Describe what your organization does, and how it relates to data science.
Data science is a core component of industrial and systems engineering. Industrial and systems engineers work to design and improve processes and systems in every field imaginable. To do so, they must access data, analyze and interpret data, and make decisions based on that data.
Why is sponsoring the Research Bazaar important to you?
The relatively recent explosion of access to data is thrilling, but also daunting. It’s important for us to be both a leader and a supporter in this important field.
How has the integration of data analytics or artificial intelligence influenced the product or service offerings of your organization?
In fall of 2023, our department introduced a “Certificate in Engineering Data Analytics”. This certificate is available to undergraduates from any engineering major, and will help the College of Engineering meet the explosive demand for engineers with data science skills.

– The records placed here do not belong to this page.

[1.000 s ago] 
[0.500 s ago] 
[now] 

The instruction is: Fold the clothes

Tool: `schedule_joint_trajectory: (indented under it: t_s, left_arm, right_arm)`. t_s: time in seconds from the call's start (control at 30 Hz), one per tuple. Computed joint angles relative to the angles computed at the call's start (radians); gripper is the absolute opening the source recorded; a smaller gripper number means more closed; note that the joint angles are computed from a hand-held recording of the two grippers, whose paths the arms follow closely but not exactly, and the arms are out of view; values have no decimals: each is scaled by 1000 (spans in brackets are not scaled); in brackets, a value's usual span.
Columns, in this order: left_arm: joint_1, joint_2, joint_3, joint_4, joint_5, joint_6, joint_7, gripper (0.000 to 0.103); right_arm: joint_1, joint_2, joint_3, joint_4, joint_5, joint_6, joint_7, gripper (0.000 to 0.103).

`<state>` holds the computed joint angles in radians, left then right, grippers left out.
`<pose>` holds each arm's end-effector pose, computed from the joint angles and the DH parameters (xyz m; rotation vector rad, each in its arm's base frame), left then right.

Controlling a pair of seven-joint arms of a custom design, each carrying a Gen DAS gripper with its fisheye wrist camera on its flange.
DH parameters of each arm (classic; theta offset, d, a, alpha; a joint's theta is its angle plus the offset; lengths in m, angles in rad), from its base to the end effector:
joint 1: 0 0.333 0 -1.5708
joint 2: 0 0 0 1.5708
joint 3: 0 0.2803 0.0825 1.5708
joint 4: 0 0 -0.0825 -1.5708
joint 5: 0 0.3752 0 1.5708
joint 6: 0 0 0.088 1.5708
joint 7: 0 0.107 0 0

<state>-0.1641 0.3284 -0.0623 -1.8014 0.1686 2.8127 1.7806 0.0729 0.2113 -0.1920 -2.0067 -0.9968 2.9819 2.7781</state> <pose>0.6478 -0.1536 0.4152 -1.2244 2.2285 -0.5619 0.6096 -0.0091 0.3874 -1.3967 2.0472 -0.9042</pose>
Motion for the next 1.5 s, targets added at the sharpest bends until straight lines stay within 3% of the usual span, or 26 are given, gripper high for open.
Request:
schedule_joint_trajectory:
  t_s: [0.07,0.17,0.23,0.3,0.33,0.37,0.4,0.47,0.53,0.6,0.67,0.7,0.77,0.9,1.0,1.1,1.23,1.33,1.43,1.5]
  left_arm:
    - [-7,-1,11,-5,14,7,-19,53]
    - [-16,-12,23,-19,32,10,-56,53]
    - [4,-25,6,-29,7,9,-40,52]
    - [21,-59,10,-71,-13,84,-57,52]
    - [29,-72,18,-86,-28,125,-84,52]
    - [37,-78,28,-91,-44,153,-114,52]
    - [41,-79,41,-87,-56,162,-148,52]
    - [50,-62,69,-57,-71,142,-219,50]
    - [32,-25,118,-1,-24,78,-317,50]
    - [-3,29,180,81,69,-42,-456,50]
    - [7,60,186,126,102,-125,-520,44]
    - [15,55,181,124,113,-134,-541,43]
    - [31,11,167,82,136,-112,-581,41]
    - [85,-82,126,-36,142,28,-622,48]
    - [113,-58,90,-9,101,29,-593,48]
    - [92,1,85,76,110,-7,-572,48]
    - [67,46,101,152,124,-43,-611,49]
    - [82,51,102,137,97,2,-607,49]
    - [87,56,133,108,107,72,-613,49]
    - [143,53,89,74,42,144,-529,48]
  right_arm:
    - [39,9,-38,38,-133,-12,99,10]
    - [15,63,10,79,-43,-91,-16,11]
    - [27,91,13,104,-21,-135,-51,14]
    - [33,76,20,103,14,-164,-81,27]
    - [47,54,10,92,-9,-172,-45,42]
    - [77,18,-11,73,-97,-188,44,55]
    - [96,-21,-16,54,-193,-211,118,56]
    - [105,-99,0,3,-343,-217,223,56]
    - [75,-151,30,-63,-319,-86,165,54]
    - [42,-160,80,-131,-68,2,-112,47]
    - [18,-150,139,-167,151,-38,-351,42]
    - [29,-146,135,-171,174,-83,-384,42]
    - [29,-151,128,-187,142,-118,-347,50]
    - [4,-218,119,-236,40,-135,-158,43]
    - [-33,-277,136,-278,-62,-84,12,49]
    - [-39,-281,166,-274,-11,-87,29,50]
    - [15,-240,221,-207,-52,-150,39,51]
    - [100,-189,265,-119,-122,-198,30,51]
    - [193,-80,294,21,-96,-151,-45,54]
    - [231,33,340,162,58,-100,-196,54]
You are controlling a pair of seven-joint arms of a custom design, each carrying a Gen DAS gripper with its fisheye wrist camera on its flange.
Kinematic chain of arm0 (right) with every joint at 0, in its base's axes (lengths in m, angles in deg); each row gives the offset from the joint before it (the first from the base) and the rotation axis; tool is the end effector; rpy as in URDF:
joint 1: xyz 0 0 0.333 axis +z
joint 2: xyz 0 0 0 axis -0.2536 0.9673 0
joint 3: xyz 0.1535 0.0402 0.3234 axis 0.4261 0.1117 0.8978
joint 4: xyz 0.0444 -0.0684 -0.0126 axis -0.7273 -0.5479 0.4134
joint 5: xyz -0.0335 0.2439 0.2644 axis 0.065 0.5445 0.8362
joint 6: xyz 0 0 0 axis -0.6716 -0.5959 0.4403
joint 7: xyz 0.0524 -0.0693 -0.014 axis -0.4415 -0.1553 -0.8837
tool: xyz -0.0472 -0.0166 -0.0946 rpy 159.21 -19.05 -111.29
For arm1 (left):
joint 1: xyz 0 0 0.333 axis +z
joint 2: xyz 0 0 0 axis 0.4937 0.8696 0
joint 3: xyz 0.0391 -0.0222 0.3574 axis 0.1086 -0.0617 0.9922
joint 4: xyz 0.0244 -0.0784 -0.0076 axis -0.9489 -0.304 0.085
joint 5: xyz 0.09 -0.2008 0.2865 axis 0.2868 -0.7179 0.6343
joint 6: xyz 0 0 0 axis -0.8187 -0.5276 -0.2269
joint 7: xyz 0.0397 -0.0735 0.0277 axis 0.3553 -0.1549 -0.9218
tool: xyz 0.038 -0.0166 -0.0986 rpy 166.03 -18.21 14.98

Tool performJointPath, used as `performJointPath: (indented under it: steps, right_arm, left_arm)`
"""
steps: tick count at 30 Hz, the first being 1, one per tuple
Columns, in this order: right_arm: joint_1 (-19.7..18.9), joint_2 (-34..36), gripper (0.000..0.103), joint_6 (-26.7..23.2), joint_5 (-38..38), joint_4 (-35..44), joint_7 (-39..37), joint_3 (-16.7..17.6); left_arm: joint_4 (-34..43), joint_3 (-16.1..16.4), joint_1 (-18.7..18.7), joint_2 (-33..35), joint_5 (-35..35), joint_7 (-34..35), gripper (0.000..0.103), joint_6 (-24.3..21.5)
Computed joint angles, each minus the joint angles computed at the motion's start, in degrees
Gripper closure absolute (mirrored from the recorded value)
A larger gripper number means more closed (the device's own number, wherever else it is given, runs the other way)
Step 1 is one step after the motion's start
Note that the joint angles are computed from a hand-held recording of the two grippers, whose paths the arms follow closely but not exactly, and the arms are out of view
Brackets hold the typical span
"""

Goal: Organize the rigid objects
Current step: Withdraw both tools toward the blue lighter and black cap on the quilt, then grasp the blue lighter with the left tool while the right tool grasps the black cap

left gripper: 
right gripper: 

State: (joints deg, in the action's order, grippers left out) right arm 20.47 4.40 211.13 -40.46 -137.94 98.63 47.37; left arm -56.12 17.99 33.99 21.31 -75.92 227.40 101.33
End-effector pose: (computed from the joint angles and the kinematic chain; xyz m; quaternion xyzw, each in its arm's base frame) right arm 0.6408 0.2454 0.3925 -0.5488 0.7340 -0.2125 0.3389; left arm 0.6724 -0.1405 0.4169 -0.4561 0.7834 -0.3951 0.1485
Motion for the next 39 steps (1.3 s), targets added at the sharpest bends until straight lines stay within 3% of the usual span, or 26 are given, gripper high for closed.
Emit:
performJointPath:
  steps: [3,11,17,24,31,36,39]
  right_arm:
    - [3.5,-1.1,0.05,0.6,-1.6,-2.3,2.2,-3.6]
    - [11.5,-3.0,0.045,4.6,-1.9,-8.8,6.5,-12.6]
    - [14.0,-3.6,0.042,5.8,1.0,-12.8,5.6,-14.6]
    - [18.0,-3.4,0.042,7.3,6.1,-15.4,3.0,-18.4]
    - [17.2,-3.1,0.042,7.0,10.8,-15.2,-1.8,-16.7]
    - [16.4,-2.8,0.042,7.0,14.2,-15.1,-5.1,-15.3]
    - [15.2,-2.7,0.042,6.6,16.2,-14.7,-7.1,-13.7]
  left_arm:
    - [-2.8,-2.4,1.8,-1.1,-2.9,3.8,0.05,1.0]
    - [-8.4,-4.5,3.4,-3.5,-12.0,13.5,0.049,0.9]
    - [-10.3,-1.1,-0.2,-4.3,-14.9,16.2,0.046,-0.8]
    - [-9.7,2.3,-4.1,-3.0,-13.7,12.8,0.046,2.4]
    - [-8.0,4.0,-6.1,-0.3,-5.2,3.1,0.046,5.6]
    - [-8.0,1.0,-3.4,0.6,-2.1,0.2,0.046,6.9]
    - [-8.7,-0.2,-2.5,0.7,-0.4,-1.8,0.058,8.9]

Can you share a specific instance where your organization has effectively translated data into actionable insights or outcomes?
One (of many) ways in which we engage with the community is through government entities. Much of our research applies data analysis to challenges in the public sector, which requires partnerships with local and sometimes national organizations. For example, last year one of our research teams partnered with the City of Madison Police Department to analyze the effectiveness of their response to the opioid epidemic.
Are there any notable collaborations or partnerships your organization has formed to advance data science research or applications?
As experts in this evolving field, UW-ISyE Professors Yontan Mintz and Laura Albert were featured guests in this summer’s UW-Madison Division of Information Technology (DoIT) webinar series exploring the topic of AI in an academic environment.
How does your organization approach ethical considerations and responsible use of data in your data science endeavors?
Dr. Mintz’ research focuses on the application of machine learning and automated decision making to human-sensitive contexts. He is specifically attracted to the issue of ethics and privacy implications in the rise of AI. His conclusions take into account the need to address things like the historical context of data, where data is collected, and the inherent bias that is unavoidable with the human beings behind the models.